> **Records drawn from a dataset**:
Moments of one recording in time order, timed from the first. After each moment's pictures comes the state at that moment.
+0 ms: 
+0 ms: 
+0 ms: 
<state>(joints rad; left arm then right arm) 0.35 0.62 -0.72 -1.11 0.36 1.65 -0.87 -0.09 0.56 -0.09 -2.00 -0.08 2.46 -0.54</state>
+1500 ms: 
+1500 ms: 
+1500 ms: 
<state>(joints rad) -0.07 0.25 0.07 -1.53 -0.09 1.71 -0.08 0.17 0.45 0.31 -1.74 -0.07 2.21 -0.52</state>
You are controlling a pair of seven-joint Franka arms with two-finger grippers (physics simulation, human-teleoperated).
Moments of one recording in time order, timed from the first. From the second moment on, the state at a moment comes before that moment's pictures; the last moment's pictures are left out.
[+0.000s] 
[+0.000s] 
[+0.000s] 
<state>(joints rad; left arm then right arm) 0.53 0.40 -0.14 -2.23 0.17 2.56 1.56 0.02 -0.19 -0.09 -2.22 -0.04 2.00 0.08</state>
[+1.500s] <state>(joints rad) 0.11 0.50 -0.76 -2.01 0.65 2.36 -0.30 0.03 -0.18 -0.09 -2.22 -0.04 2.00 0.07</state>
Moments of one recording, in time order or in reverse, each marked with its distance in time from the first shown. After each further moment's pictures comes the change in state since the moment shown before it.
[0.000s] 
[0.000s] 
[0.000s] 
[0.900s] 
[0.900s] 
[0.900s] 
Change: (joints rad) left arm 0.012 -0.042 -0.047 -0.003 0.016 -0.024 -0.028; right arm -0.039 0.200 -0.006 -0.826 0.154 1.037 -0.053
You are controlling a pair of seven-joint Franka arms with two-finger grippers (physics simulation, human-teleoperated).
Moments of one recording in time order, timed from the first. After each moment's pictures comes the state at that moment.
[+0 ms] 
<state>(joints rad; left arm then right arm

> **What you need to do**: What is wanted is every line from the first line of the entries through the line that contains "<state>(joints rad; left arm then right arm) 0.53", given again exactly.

> **Response box**:
Moments of one recording in time order, timed from the first. After each moment's pictures comes the state at that moment.
+0 ms: 
+0 ms: 
+0 ms: 
<state>(joints rad; left arm then right arm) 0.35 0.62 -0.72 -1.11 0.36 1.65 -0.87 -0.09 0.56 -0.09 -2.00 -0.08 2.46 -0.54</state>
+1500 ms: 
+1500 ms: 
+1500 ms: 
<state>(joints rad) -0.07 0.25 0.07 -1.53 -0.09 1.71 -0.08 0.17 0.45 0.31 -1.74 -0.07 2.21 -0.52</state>
You are controlling a pair of seven-joint Franka arms with two-finger grippers (physics simulation, human-teleoperated).
Moments of one recording in time order, timed from the first. From the second moment on, the state at a moment comes before that moment's pictures; the last moment's pictures are left out.
[+0.000s] 
[+0.000s] 
[+0.000s] 
<state>(joints rad; left arm then right arm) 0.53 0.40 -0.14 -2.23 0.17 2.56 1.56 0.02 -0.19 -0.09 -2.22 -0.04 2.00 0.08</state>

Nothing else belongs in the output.